Grab a Cookiecutter template

First, clone a Cookiecutter project template:

$ git clone git@github.com:audreyr/cookiecutter-pypackage.git

Make your changes

Modify the variables defined in cookiecutter.json.

Open up the skeleton project. If you need to change it around a bit, do so.

You probably also want to create a repo, name it differently, and push it as your own new Cookiecutter project template, for handy future use.

Generate your project

Then generate your project from the project template:

$ cookiecutter cookiecutter-pypackage/

The only argument is the input directory. (The output directory is generated by rendering that, and it can’t be the same as the input directory.)

Note

see Command Line Options for extra command line arguments

Try it out!

Works directly with git and hg (mercurial) repos too

To create a project from the cookiecutter-pypackage.git repo template:

$ cookiecutter gh:audreyr/cookiecutter-pypackage

Cookiecutter knows abbreviations for Github (gh) and Bitbucket (bb) projects, but you can also give it the full URL to any repository:

$ cookiecutter https://github.com/audreyr/cookiecutter-pypackage.git

You will be prompted to enter a bunch of project config values. (These are defined in the project’s cookiecutter.json.

Then, Cookiecutter will generate a project from the template, using the values that you entered.
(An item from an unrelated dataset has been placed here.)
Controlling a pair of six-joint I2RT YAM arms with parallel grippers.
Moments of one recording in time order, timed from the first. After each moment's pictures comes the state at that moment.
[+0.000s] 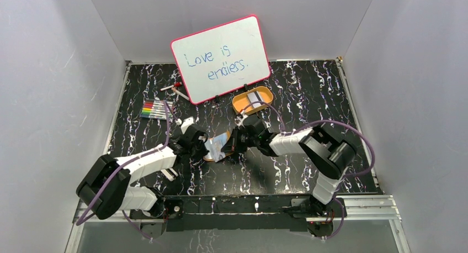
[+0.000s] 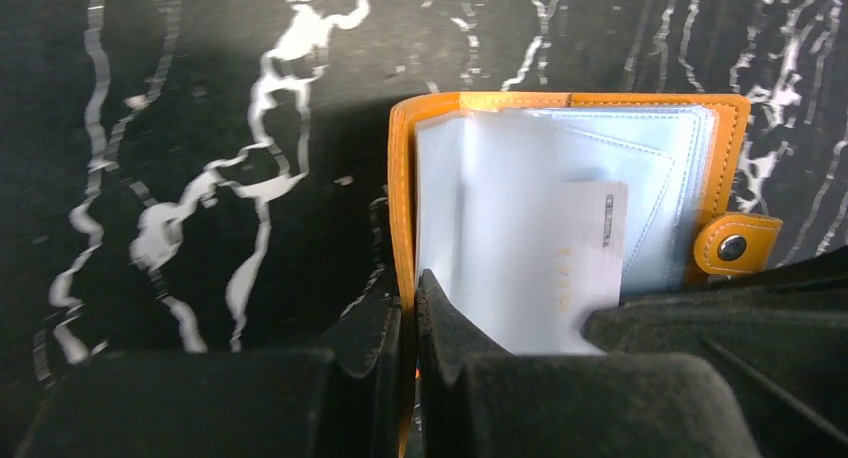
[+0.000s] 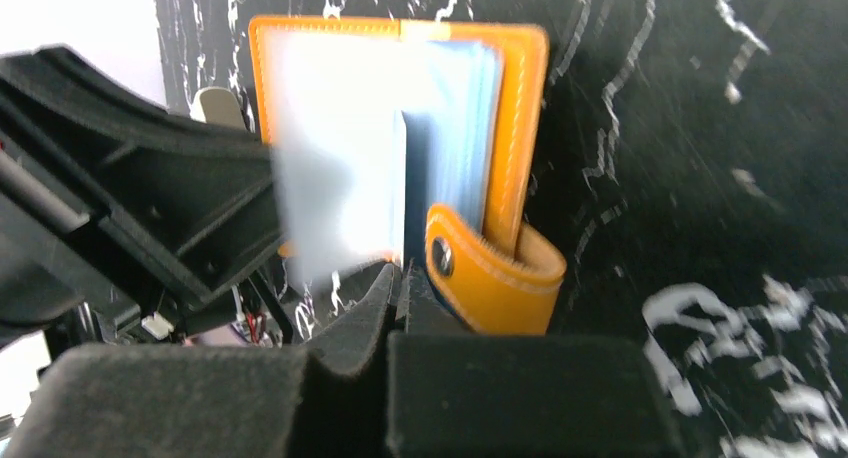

It will be placed in your current directory.

And if you want to specify a branch you can do that with:

$ cookiecutter https://github.com/audreyr/cookiecutter-pypackage.git --checkout develop

Works with private repos

If you want to work repos that are not hosted in github or bitbucket you can indicate explicitly the type of repo that you want to use prepending hg+ or git+ to repo url:

$ cookiecutter hg+https://example.com/repo

Keeping your cookiecutters organized

As of the Cookiecutter 0.7.0 release:

  • Whenever you generate a project with a cookiecutter, the resulting project is output to your current directory.
  • Your cloned cookiecutters are stored by default in your ~/.cookiecutters/ directory (or Windows equivalent). The location is configurable: see Advanced Usage for details.

Pre-0.7.0, this is how it worked:

  • Whenever you generate a project with a cookiecutter, the resulting project is output to your current directory.
  • Cloned cookiecutters were not saved locally.